**Required work**
Which lines below include the string "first"? Please show each one.

**Dataset excerpt**
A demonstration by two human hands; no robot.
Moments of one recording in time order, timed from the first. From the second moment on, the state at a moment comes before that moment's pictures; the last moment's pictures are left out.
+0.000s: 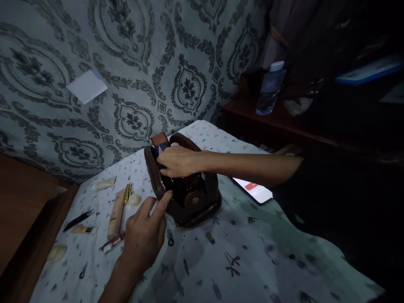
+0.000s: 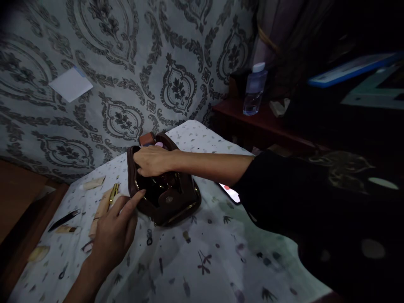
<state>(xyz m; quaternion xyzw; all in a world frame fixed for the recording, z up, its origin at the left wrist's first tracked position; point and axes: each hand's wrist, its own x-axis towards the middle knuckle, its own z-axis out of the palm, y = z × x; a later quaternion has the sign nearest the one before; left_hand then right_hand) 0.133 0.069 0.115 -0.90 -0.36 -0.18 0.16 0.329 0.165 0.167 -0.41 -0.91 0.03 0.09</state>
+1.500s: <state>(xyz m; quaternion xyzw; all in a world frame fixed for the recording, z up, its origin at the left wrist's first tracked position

**Answer area**
Moments of one recording in time order, timed from the first. From the second moment on, the state at a moment comes before that moment's pictures; the last moment's pictures are left out.
<state>(xyz m; quaternion xyzw; all in a world frame fixed for the recording, z up, its origin at the left wrist's first tracked position; point and axes: each hand's wrist, its own x-axis towards the middle knuckle, its own z-axis out of the palm, y = z × x; a later quaternion has the sign nearest the one before; left_hand then right_hand) 0.133 0.069 0.115 -0.90 -0.36 -0.18 0.16 0.329 0.165 0.167 -0.41 -0.91 0.03 0.09</state>
+1.500s: <state>(xyz m; quaternion xyzw; all in a world frame fixed for the recording, z up, its origin at the left wrist's first tracked position

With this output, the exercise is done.